A further increase in classification accuracy was obtained by the combination of several IQM (a feature vector of IQM values is used instead of a scalar IQM value). Table 2 shows the best combinations for the considered databases from an exhaustive search. For the full images, we have finally found many metric combination configurations with a distinction accuracy of 99.79% while only that one with the lowest k and the lowest number of combined metrics is shown in the table.

Table 2. Best metric combinations for fingervein images

For the cropped images, we could improve our results by 5% compared to the single measure results and the best result is over 85% and many results are over 80%.

From the latter table we are not able to confirm the trend of getting best results when combining a larger number of IQM [4]. In order to look into this effect more thoroughly (and to clarify the role of the k-parameter in kNN-classification) we have systematically plotted the results of the exhaustive classification scenarios.

We average all classification results by keeping the number of combined metrics fixed (Fig. 4b) and and by keeping the parameter k fixed (Fig. 4a). Combining more metrics and choosing k large leads to better results on average, where a large number of metrics has a higher influence than a large value for k. Top results in Table 2 for full images do not conform to these average observations, neither in terms of metrics combined, nor in terms of the k value, while for the cropped images the average behaviour is reflected in the best results.

Fig. 4.
figure 4

Average quality score

5 Conclusion

We have found a high dependency on the actual dataset under investigation when trying to answer the question about the optimal choice of an image quality measure, even though the cropped images are just a part of the full images.

BIQI and BIQAA are found to be the top performing IQM for full and cropped images, respectively.
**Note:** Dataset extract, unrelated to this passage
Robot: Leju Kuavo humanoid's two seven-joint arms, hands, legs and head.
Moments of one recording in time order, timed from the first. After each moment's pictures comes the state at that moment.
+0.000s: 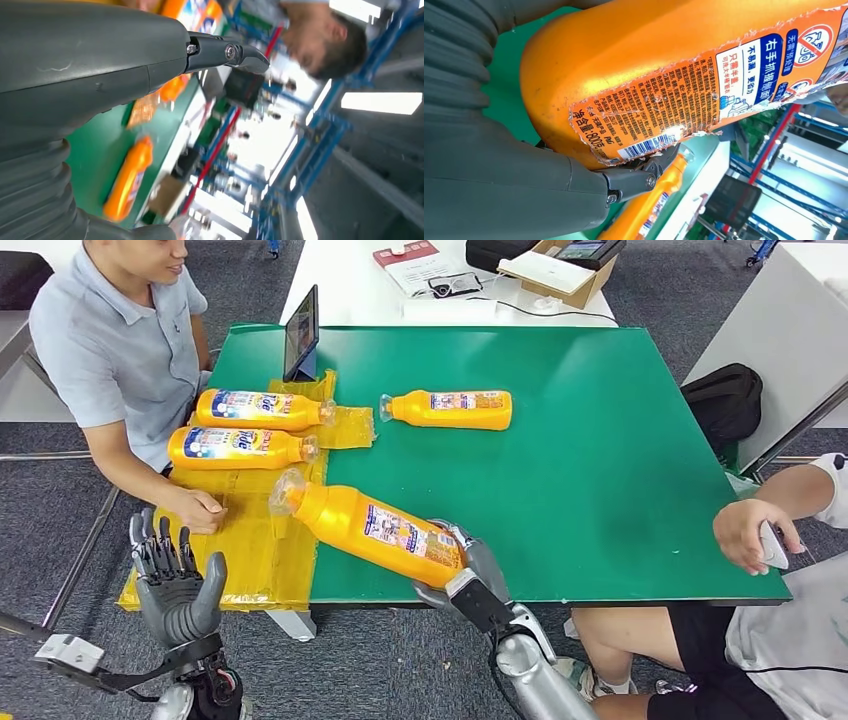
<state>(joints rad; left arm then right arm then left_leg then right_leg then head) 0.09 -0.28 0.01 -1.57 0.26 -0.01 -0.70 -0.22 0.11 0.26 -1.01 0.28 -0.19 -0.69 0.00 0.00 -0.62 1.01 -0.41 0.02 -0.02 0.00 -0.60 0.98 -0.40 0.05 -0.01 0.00</state>
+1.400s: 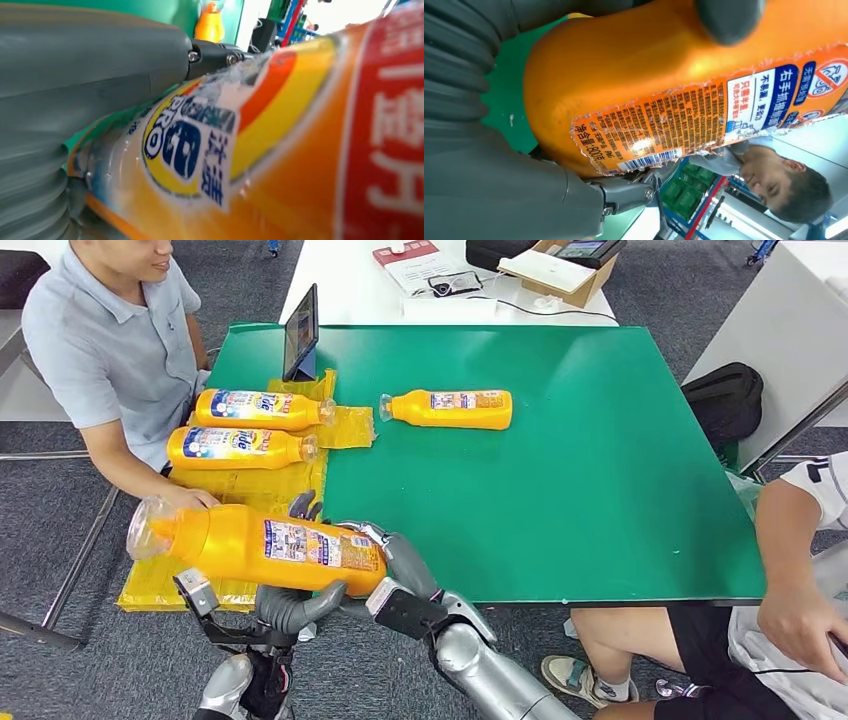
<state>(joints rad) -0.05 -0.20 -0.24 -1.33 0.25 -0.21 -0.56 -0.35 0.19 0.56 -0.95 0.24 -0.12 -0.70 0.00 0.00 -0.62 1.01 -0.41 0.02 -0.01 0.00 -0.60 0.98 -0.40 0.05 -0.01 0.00</state>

Therefore, we are not able to identify a clear “winner” among the IQM based on the results analysed while BLIINDS seems to be the “looser”. Still, BLIINDS is used in the best-performing IQM combination for cropped images, while BIQAA (the best-performing IQM for these images) is not.

Since the optimal choice of IQM is dependent on the dataset, it is probably also the nature of attack type that plays a certain role (e.g. if the attack is based on replayed data or if actual artifacts are being used). Thus, the generalisation of the results to unseen attack types might be not straightforward. A similar observation has been made recently in the context of open set spoofing detection where most detector types exhibited extremely degraded attack detection performance on unseen attack data (i.e. data, they have not been trained on) [22].